▸ **The problem**
Give back every line of the data, transcribed exactly.

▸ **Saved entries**

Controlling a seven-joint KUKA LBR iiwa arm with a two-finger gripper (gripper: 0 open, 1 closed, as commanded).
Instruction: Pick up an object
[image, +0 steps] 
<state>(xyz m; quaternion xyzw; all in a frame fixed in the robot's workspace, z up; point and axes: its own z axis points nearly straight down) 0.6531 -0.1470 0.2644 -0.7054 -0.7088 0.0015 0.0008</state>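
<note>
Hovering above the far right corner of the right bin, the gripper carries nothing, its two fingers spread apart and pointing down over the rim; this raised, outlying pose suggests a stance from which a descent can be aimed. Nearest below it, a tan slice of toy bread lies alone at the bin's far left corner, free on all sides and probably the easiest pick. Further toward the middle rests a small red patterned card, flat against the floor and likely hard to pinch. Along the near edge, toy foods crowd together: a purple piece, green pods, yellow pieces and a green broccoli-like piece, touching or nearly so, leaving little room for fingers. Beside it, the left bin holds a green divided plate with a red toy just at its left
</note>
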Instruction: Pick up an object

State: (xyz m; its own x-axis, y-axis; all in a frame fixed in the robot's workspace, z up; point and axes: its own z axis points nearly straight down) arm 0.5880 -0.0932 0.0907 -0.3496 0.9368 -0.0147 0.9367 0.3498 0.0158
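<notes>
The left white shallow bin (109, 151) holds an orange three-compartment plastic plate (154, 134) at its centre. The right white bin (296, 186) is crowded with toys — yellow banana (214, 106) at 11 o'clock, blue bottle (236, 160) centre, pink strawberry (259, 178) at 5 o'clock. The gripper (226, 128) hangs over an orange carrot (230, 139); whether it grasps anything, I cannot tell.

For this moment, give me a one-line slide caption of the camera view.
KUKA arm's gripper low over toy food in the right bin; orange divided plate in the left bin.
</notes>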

▸ **Problem solution**
Controlling a seven-joint KUKA LBR iiwa arm with a two-finger gripper (gripper: 0 open, 1 closed, as commanded).
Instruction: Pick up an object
[image, +0 steps] 
<state>(xyz m; quaternion xyzw; all in a frame fixed in the robot's workspace, z up; point and axes: its own z axis points nearly straight down) 0.6531 -0.1470 0.2644 -0.7054 -0.7088 0.0015 0.0008</state>
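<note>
Hovering above the far right corner of the right bin, the gripper carries nothing, its two fingers spread apart and pointing down over the rim; this raised, outlying pose suggests a stance from which a descent can be aimed. Nearest below it, a tan slice of toy bread lies alone at the bin's far left corner, free on all sides and probably the easiest pick. Further toward the middle rests a small red patterned card, flat against the floor and likely hard to pinch. Along the near edge, toy foods crowd together: a purple piece, green pods, yellow pieces and a green broccoli-like piece, touching or nearly so, leaving little room for fingers. Beside it, the left bin holds a green divided plate with a red toy just at its left
</note>
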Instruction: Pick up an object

State: (xyz m; its own x-axis, y-axis; all in a frame fixed in the robot's workspace, z up; point and axes: its own z axis points nearly straight down) arm 0.5880 -0.0932 0.0907 -0.3496 0.9368 -0.0147 0.9367 0.3498 0.0158
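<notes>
The left white shallow bin (109, 151) holds an orange three-compartment plastic plate (154, 134) at its centre. The right white bin (296, 186) is crowded with toys — yellow banana (214, 106) at 11 o'clock, blue bottle (236, 160) centre, pink strawberry (259, 178) at 5 o'clock. The gripper (226, 128) hangs over an orange carrot (230, 139); whether it grasps anything, I cannot tell.

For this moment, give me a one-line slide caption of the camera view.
KUKA arm's gripper low over toy food in the right bin; orange divided plate in the left bin.
</notes>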

That's the answer, with nothing more to add.